Die Umweltschutzorganisation von Fridays for Future hat die Musikerin Ronja Maltzahn von der heutigen Demonstration in Hannover ausgeladen. Wegen ihrer Dreadlocks. Sehen Sie hier die abstruse Begründung und wie die Öffentlichkeit darauf reagiert. Spoiler vorab: Fridays for Future rutscht immer mehr in die Bedeutungslosigkeit ab und beschleunigt diesen Abstieg durch derartige Abstrusitäten.

Die Verantwortlichen von Fridays for Future sind davon überzeugt, dass „weiße Menschen keine Dreadlocks tragen“ sollen. Maltzahn würde sich die Frisur „kulturell aneignen“, ohne die systematische Unterdrückung von schwarzen Menschen zu erleben. Die Dreadlocks passen deshalb nicht zum „antikolonialistischen und antirassistischen Narrativ“ der Demo. Und als ob das nicht reicht, versteigen sich die Umweltkämpfer dazu, dass der Auftritt der Musikerin schwarze Menschen im Publikum verunsichern könnte. Denn: Dreadlocks seien zum Widerstandssymbol schwarzer Menschen geworden.

„Weil das Auftreten einer weißen Person mit Dreadlocks auf unserer Bühne für BiPoC’s den Eindruck erwecken kann, das diese Bewegung für sie keinen Safer Space darstellt. Und dieser Eindruck ist valide und gerechtfertigt.“

BiPoC steht für Schwarze, Indigene, People of Color.

Fridays fo Future demontiert sich selbst

Angesichts dieser klaren Ansage kann man nur hoffen, dass keine Jugendlichen mit Dreadlocks mitdemonstrieren wollen…

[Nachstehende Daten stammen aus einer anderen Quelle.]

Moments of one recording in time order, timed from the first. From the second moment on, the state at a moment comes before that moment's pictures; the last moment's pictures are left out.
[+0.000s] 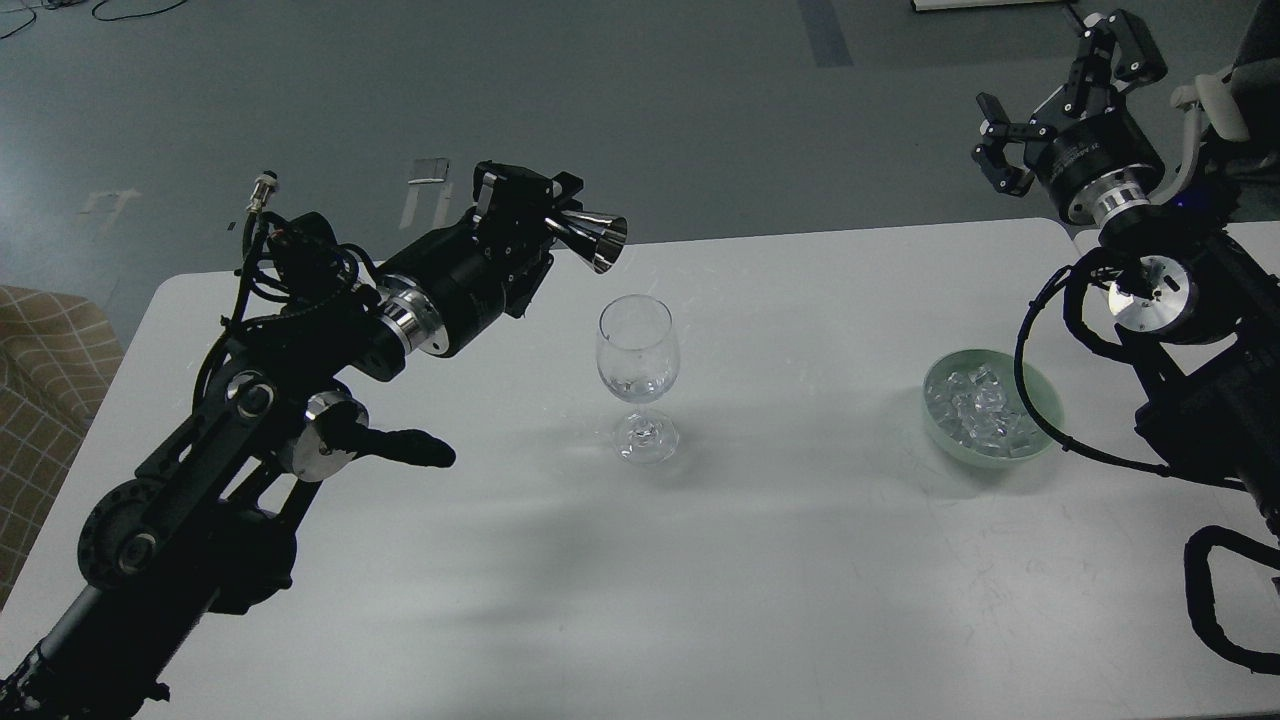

Das Echo auf diese Ausladung der Musikerin ist fatal. Die Berichterstattung zu Fridays for Future schnellt hoch  und ist negativ. Die schlechte Nachricht für die NGO ist, dass die Demo erst heute stattfindet. Also wird die Berichterstattung anhalten und sich negativ verstärken. Fridays for Future reitet eine Welle, die sie selbst diskreditiert. Wer den Anspruch hat, auf der weltpolitischen Bühne Ansprechpartner auf Augenhöhe mit Politikern und Managern zu sein, schaufelt gerade sein eigenes Grab.

Die Situation ließe sich noch retten, wenn sich Fridays for Future heute auf der Demo entschuldigt – oder sogar Maltzahn als Überraschungsgast präsentiert. Motto: Wir haben gelernt. Doch die ideologische Verbohrtheit scheint so groß, dass das wohl nicht passiert.